Growing up in Fort Worth with three siblings, Abbot Leonard had a connection to Subiaco as a boy, attending summer camps. While a junior at Laneri High School, principal and Subiaco monk Father Leonard Knoff asked, “Well, when are you going up to Subiaco?” That question about a religious calling being “out in the air” helped him take a step toward discernment, he said. 

He entered his novitiate year in 1962 and made his final profession as a monk in 1967. After his priestly ordination in 1970, he taught high school religion, math and chemistry in Muenster, Texas, for three years and served as an associate pastor in local parishes. 

“I was impressed by the way people listened to me when I talked to them at Mass with the homily,” Abbot Leonard said. “It really wasn’t me at work; it must have been the Holy Spirit at work, with the ability to touch them.” 

Ministering to the sick and dying also left a lasting effect on his ministry. 

“It was crucial for an odd reason. The reason was I was very uncomfortable doing that. It wasn’t something in my personality that was at the forefront, but the thing that impressed me the most was that every time I would visit these people in the hospital, I would come away feeling good about the experience,” he said. 

Abbot Leonard served as a residence hall dean and taught math, science and religion at Subiaco Academy. He earned a master’s degree in educational administration from St. Louis University and served as the dean of men in the 1980s and 90s, headmaster from 1986 to 1988 and interim headmaster for a year in 2010. The key to helping young men grow in their faith is the connection of “what you say and what you do.” And despite the antics of young students — one time, they set up a variety of car mirrors throughout the dormitory angled so they could see when he was in his office and when he wasn’t — ninth grade was his niche. 
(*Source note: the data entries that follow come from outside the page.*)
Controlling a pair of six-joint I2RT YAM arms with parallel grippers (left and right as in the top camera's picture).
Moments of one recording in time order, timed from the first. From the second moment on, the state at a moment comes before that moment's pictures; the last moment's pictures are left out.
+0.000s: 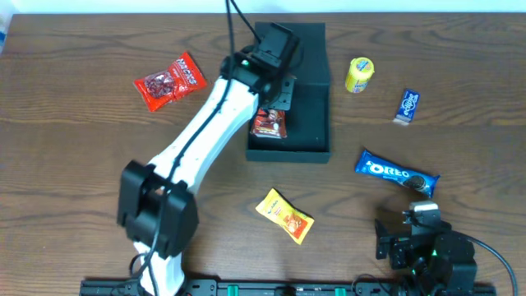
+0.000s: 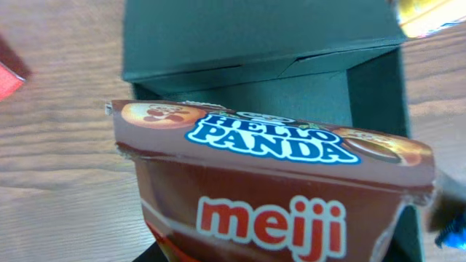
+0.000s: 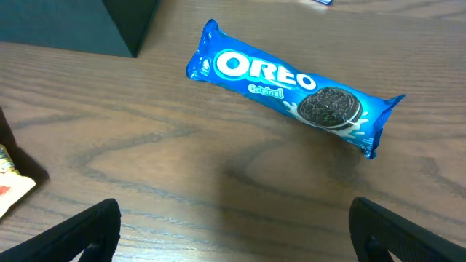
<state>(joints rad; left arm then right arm) -0.53 1.97 1.78 -0.96 -0.06 -0.35 0.04 0.01 0.34 -1.02 -0.07 -0.04</state>
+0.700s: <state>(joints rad) -0.53 2.12 1.78 -0.97 -0.09 -0.41 0.04 0.01 0.34 -1.02 -0.07 -0.04</state>
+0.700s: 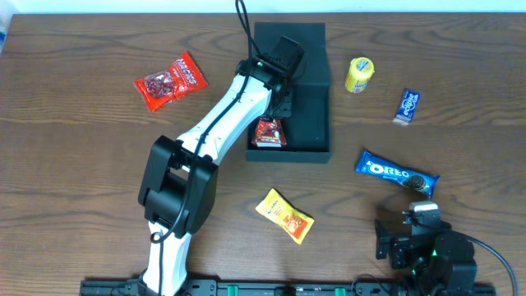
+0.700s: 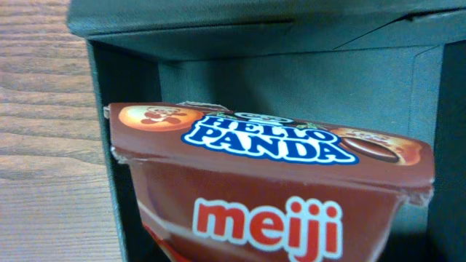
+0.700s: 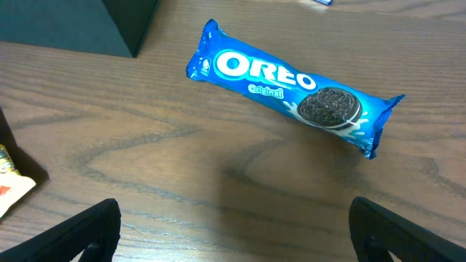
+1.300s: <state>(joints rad) -0.53 2.19 1.78 -0.96 -0.14 -0.41 0.04 0.01 0.34 -1.02 -0.07 -0.04</state>
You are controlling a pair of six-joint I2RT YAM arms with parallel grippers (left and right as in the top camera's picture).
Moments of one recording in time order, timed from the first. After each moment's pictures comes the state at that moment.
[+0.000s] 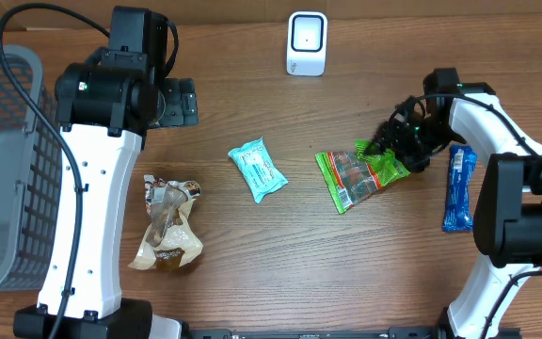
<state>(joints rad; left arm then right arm) -0.15 1.63 1.94 -1.41 -0.30 -0.23 0.01 2.05 1.45 -0.96 -0.57 0.19</state>
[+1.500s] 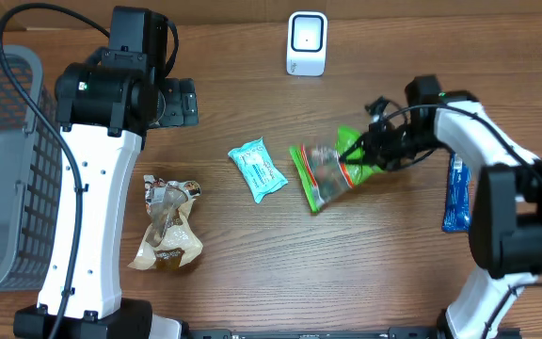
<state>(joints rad) -0.15 1.63 1.94 -1.41 -0.30 -0.23 0.09 1.97 1.39 -0.98 -0.98 0.05</state>
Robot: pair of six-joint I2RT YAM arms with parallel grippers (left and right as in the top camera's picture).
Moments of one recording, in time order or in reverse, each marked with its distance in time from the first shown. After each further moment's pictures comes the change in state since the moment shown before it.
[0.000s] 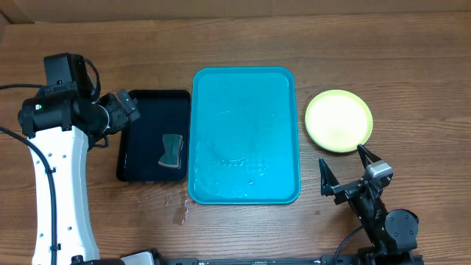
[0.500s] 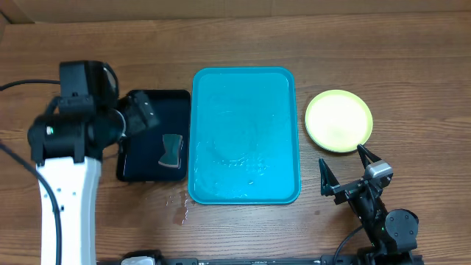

“I was always impressed that you could actually see during the course of the year the growth of an individual … growth in their abilities and their attitudes and their approach,” he said. 

The most important quality of a priest is availability, Abbot Leonard said, something he’s put in practice throughout the past five years as the seventh abbot of the 142-year-old abbey, but also in this time of uncertainty and quarantine amid the COVID-19 pandemic. 

“Right now we’re in a not normal situation, so we’re just trying to survive right now … we’ll sort of pull back and strengthen ourselves and go strong again,” he said. 

After 50 years, he’s grateful to God for the help along the way and his Benedictine community. 

“After Vatican II, one of the things they talked about … they emphasized ‘where two or three are gathered in my name,’ it’s the idea of Christ present in the group, the congregation. That definitely applies also to a group of nuns or monks where certainly two or three are gathered in Christ’s name,” Abbot Leonard said. “Just the idea that Christ is present in the community itself; therefore anything you do, whatever job you have however menial, it might be serving the community, but there’s the additional spiritual aspect there.”